Please figure out how many lines in the material contain "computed", and give only that number.
----------
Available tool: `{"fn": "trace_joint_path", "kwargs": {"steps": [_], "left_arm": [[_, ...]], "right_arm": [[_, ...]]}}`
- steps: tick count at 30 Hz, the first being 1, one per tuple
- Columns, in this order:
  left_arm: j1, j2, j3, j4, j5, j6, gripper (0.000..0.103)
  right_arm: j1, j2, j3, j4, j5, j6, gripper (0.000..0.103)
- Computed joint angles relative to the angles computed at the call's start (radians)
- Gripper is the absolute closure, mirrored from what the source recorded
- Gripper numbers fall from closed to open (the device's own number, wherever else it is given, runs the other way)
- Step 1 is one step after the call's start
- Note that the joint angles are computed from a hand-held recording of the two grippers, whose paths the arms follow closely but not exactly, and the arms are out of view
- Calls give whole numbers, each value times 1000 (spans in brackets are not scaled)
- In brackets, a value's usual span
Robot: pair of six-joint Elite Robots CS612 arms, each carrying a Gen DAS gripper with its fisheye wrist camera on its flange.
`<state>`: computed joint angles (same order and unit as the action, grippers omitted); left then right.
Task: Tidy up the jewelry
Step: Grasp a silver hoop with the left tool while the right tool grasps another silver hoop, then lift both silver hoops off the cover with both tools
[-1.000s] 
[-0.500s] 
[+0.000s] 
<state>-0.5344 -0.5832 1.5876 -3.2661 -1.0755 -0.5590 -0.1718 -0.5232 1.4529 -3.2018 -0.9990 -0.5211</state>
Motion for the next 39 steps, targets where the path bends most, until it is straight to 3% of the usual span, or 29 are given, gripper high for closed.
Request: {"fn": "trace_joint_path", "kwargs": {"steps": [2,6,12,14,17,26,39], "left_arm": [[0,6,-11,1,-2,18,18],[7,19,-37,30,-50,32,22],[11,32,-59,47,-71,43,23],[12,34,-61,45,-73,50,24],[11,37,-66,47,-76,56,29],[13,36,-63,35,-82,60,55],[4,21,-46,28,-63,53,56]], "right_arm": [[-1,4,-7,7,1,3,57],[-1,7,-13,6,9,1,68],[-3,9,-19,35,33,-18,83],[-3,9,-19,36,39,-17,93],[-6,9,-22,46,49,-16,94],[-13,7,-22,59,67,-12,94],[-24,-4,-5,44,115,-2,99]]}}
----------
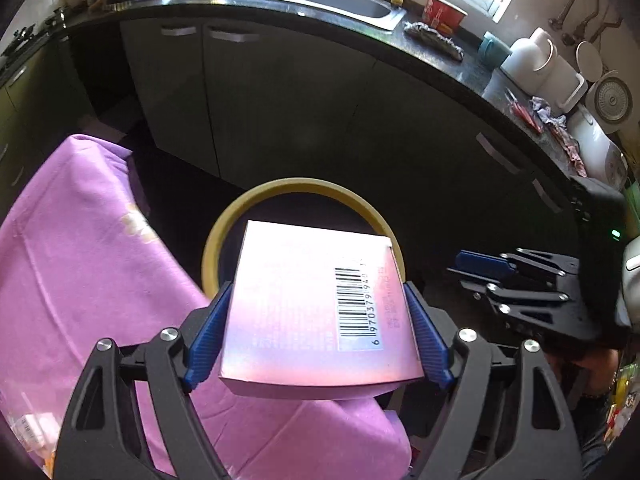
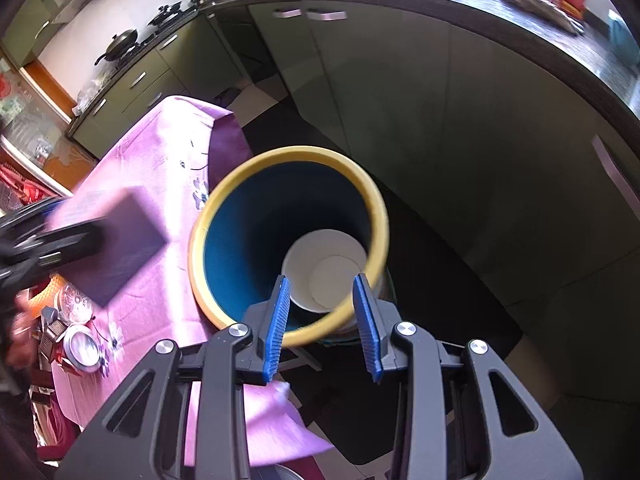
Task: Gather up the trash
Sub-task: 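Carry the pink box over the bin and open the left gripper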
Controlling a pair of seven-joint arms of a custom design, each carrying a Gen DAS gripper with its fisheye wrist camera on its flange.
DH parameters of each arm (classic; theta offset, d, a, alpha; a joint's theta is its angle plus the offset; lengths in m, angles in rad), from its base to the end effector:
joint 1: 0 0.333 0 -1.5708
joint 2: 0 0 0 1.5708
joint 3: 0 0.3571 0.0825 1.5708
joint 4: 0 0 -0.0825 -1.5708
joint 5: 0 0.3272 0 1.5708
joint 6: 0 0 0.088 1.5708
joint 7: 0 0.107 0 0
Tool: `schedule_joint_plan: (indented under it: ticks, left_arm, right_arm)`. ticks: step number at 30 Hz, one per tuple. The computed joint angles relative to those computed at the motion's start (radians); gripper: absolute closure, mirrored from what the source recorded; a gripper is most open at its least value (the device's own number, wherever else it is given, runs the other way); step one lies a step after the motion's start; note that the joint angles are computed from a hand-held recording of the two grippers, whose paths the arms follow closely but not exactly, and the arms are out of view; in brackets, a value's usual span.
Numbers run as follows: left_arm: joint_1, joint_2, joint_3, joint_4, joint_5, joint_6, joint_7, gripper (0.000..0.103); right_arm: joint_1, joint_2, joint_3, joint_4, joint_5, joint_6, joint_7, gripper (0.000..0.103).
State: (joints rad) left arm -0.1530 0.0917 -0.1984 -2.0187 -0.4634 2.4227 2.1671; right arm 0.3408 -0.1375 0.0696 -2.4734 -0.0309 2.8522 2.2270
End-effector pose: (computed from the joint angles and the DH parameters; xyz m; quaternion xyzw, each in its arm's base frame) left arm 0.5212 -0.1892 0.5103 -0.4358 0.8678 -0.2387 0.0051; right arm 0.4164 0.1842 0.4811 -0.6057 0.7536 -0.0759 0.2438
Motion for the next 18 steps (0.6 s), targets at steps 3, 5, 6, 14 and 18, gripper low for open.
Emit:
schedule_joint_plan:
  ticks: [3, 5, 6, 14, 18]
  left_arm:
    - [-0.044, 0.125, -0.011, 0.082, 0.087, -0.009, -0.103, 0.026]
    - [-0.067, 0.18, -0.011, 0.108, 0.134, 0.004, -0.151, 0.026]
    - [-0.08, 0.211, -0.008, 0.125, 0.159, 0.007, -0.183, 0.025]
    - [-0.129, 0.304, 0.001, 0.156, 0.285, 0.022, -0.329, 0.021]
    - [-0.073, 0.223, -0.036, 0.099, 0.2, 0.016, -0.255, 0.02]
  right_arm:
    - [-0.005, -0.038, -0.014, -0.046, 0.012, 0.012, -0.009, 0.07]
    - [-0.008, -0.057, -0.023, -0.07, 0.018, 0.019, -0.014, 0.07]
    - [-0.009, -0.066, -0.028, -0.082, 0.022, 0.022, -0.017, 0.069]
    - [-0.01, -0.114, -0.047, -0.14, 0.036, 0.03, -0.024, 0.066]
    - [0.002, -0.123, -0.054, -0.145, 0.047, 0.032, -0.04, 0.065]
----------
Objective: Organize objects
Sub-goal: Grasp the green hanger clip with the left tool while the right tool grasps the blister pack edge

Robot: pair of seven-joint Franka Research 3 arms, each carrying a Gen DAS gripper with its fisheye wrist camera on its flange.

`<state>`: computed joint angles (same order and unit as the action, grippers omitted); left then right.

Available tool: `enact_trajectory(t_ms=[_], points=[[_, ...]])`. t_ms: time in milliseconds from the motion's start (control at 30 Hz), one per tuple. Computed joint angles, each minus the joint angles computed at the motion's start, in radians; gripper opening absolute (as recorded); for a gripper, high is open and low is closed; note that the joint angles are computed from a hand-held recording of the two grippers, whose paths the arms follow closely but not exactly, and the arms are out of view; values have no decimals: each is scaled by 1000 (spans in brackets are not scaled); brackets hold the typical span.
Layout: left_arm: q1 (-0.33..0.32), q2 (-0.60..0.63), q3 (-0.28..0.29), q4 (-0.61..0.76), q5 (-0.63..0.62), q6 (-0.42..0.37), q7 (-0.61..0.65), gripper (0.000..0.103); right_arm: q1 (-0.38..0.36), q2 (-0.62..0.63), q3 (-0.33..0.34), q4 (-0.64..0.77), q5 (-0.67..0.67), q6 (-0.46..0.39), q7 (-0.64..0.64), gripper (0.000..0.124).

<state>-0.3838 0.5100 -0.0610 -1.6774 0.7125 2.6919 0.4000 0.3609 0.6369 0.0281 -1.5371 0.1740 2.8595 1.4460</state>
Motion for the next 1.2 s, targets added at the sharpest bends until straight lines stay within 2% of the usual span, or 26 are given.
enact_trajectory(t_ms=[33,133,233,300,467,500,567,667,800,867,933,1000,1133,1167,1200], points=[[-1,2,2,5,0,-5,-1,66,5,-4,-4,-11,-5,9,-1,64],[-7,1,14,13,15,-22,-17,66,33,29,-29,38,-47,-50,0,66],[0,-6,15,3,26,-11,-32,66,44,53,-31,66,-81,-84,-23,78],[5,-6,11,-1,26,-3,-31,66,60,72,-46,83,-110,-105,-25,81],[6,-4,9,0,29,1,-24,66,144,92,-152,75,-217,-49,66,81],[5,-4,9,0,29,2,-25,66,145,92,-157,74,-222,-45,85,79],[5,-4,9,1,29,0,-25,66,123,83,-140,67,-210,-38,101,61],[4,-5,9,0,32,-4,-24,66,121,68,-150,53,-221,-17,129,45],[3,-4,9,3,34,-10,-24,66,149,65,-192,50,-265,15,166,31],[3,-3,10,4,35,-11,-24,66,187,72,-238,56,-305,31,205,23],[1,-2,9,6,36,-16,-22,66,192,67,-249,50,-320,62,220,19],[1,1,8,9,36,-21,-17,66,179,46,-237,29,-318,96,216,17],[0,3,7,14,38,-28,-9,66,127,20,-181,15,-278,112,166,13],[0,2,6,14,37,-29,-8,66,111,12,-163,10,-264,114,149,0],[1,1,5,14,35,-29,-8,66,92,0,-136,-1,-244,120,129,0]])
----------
— Reply —
7